Directions for this task: Give the data below again exactly, and drop each picture from it.

Information supplied:
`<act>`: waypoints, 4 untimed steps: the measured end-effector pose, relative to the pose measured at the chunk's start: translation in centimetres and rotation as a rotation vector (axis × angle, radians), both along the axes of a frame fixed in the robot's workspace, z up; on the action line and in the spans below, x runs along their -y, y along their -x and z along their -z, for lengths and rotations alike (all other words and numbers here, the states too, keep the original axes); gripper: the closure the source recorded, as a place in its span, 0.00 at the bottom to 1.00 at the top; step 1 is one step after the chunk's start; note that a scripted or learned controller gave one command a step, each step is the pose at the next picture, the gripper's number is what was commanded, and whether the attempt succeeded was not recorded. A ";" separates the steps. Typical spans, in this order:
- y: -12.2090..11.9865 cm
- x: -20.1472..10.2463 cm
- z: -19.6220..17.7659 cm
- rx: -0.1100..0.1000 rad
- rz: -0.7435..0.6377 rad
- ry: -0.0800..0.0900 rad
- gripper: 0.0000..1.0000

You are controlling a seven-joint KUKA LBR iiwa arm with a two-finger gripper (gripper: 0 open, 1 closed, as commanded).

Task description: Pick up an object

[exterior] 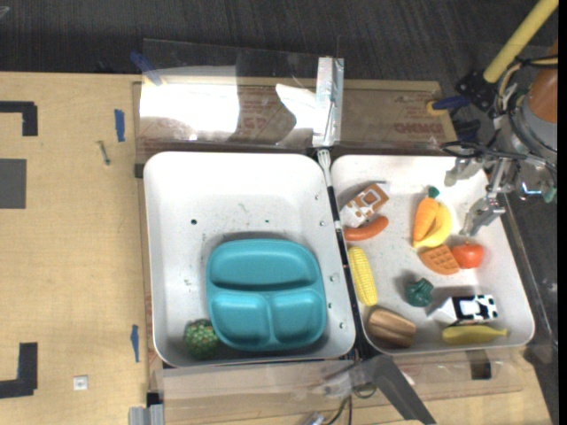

Solution to the problem:
`<act>`: waypoints, 4 untimed steps: the measured end-effector pose, relative to the pose measured at the chunk's start: translation in centimetres and rotation as a rotation vector (axis × angle, radians), both along the axes of a frame fixed in the robot's workspace, z up; on the action line and in the spans below, x runs along their -y, y along their -x and z along their -z, for lengths and rotations alike (all other words and numbers here, the states too, keep the original axes); gripper: the closure the source recorded, as a place in its span, 0.00 at the bottom to 1.00 at the top; step 1 is one step after the chunk's start; note that a scripted or learned controller gave one command a step, each step is the pose at the next picture, the gripper's number is what was commanded, and whether the attempt succeeded was not recorded. A ";" separates the steps. Typical spans, in this order:
- y: -12.2090..11.9865 cm
- x: -20.1472..10.2463 cm
- z: -19.6220..17.7659 cm
- rx: -0.1100..0.1000 rad
- rz: -0.7435..0.6377 rad
- ry: -0.0800..0.0900 rad
- gripper: 0.0000..1.0000

You are controlling a seven-joint KUKA LBR iiwa arm with a two-finger gripper (gripper: 0 open, 1 closed, as commanded).

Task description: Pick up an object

[exterior] 

No additional output is expected.